Friday, February 26, 2010

2/24 Value Patterns

More value studies Wednesday evening.  This time we focused on value's influence on composition by establishing a pattern.  Students hand-toned their paper to a medium gray value.  Once the composition was sketched in the process was to focus on individual values of white (erased/ reduced), light gray (paper tone), dark gray (added) and black (added).  In other words, focus on all the white objects and areas.  Use the eraser to establish the whites.  Then move on to another value . . . say black.  This will bring contrast to a drawing quickly.  Draw in all the black areas paying attention to the way the "eye" is led throughout the composition.  Continue addressing the remaining values establishing a pattern and making adjustments as needed.  When you develop the pattern, you will see gaps where you may need another white or darker value.  One that is different than the actual still life setup.

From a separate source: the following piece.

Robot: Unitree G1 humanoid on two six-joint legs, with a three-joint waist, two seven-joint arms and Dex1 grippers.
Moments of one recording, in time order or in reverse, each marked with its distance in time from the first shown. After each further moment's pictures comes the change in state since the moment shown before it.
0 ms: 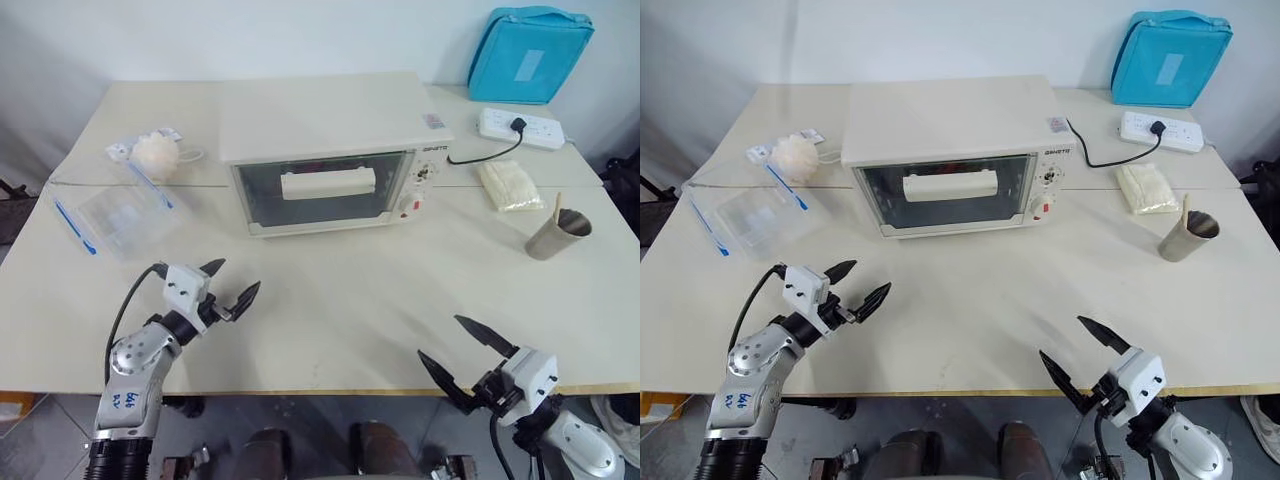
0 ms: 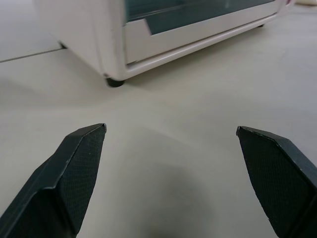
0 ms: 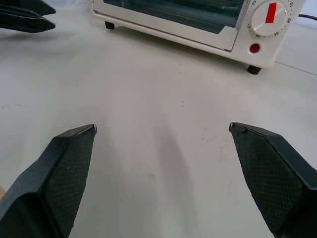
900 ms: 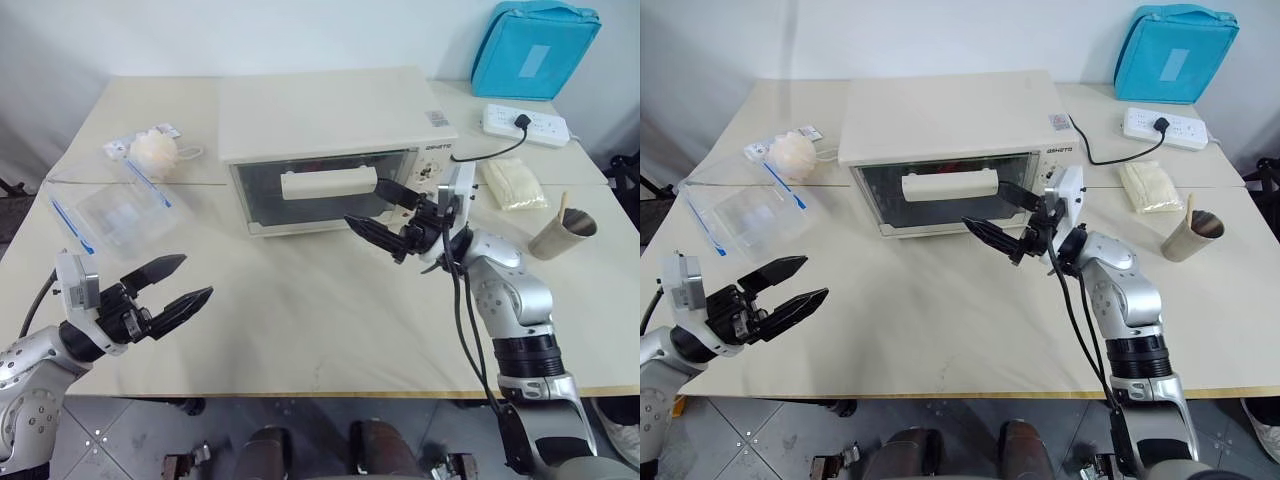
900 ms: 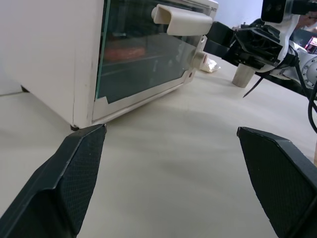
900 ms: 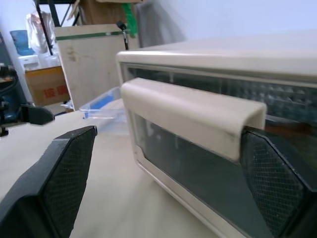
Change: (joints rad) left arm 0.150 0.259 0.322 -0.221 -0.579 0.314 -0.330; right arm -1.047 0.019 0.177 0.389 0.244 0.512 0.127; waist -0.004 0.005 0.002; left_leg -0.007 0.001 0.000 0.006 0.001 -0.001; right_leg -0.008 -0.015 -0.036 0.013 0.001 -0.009
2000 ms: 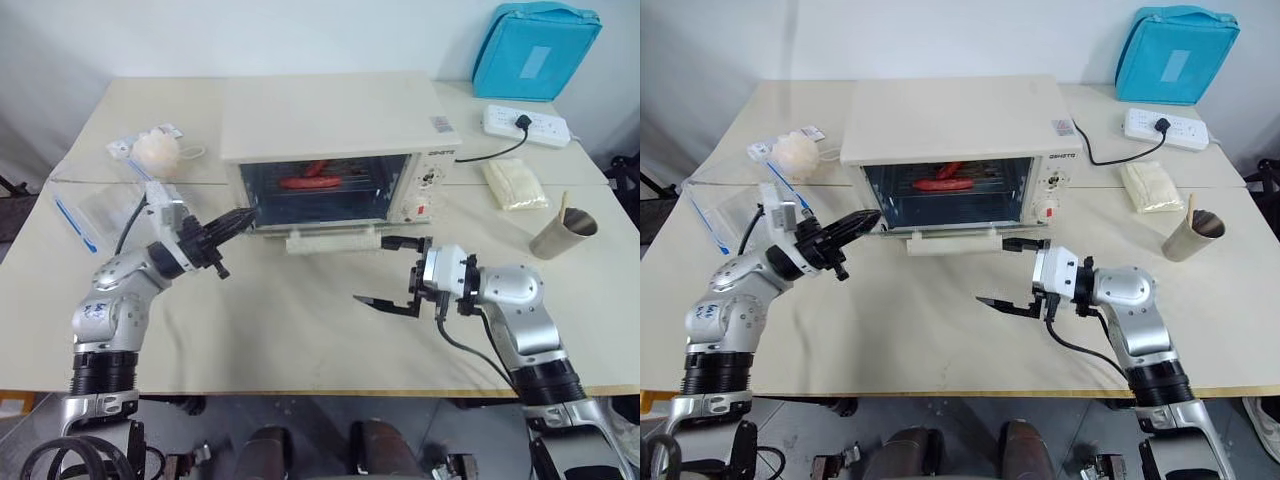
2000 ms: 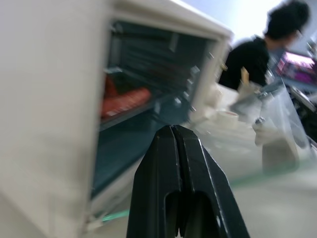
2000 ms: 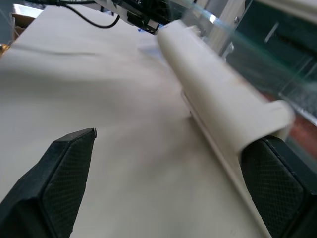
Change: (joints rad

 In Jilisa Dial's drawing the white shapes establish a strong triangulation that crosses the center of the drawing starting with the funnel to the bottom left and over to the books on the right.
In this dense and compact drawing by Zoe Huffman, values are repeated within the objects as well as negative areas and shadows.  Note the two triangles found in the chicken feeder and the funnel in the left of the composition.  These are counter balanced by the black triangle in the bottom right corner and upper right corner.  In addition, small dark triangles are found in the negative area  situated within the wooden picture frame and across the composition to the left on the corners of the stack of books. If you look closely, you can also find a series of white triangles throughout the composition.